Mehmet Emre YAZICI
Independent Consultant, Aerospace Industry
The concept of Precision Agriculture (or precision farming) has been around since the 1960s when the United States’ Secretary of Agriculture, Earl Butz, introduced a system called “grid planting”. Grid planting is a planting pattern in which farms are divided into squares and plants are positioned in rows inside each square. This method allowed farmers to have more control over their land and to make the most out of their resources.[1]
Within the framework of the UN’s Sustainable Development Goals (SDGs) for 2030, specifically under Goal #2 (End hunger, achieve food security and improved nutrition, and promote sustainable agriculture), it is aimed to double the agricultural productivity and incomes of small-scale food producers (farmers/ fishers) to ensure sustainable food production systems and implement resilient agricultural practices that increase productivity and production, that help maintain ecosystems, that strengthen capacity for adaptation to climate change, extreme weather, drought, flooding, and other disasters and that progressively improve land and soil quality.
To achieve that goal, world needs to increase food production by almost 50 percent by 2050 to feed a population of nine billion, yet resources such as land and water are becoming more and more scarcer.[2]
This is why agriculture must look beyond grid planting and make use of emerging technologies while implementing precision farming practices.
Farmers are no alien to the use of leading-edge technology in farming. Agricultural aircraft have been in use for this purpose since the 1920s. Remote sensed data from satellites have been used increasingly for years to assess crop distribution, extent, and health from the sky.
Today, Precision Farming collects multiple sensor data, both in the air and on the ground, to improve farm productivity through mapping spatial variability in the field. Existing technology can collect very high-resolution imagery below the cloud level, with much more detail than the satellite imagery usually available. They bring in cost advantages against aircraft, especially in small areas. They also are easy to use. They are called: Drones!
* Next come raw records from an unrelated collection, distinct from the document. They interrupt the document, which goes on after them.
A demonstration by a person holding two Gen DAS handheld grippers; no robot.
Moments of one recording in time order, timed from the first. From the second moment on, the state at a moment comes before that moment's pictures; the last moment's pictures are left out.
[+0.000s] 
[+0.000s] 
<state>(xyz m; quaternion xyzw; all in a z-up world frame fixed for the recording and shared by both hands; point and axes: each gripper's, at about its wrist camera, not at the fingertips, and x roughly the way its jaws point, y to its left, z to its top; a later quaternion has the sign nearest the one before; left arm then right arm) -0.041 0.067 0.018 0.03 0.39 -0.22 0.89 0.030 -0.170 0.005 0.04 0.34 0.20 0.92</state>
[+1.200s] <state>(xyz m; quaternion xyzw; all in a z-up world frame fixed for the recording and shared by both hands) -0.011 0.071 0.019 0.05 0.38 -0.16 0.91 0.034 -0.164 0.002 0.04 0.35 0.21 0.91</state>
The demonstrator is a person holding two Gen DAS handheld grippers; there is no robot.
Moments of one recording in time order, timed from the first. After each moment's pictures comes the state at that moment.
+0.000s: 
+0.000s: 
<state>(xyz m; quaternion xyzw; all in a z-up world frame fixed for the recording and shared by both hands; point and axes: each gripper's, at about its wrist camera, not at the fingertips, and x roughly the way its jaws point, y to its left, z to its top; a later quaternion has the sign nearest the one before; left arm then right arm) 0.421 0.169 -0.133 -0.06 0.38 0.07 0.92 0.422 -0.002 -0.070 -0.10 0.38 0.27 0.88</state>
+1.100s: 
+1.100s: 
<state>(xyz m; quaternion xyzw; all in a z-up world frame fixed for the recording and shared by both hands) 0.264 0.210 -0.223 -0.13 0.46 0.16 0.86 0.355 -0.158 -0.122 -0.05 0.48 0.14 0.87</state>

At the most basic level, drones permit farmers to obtain a birds-eye-view of their crops, allowing them to detect subtle changes that cannot be readily identified by “crop scouts” at ground level. Multispectral and hyperspectral aerial imagery collected by drones help in creating Normalized Difference Vegetation Index (NDVI) maps, which can differentiate soil from grass or forest, detect plants under stress, and differentiate between crops and crop stages. There are strong correlations between crop yield and NDVI data measured at certain crop stages. Hence tracking the crop growth at key stages help to provide an accurate estimate of the crop yield and also to address issues early.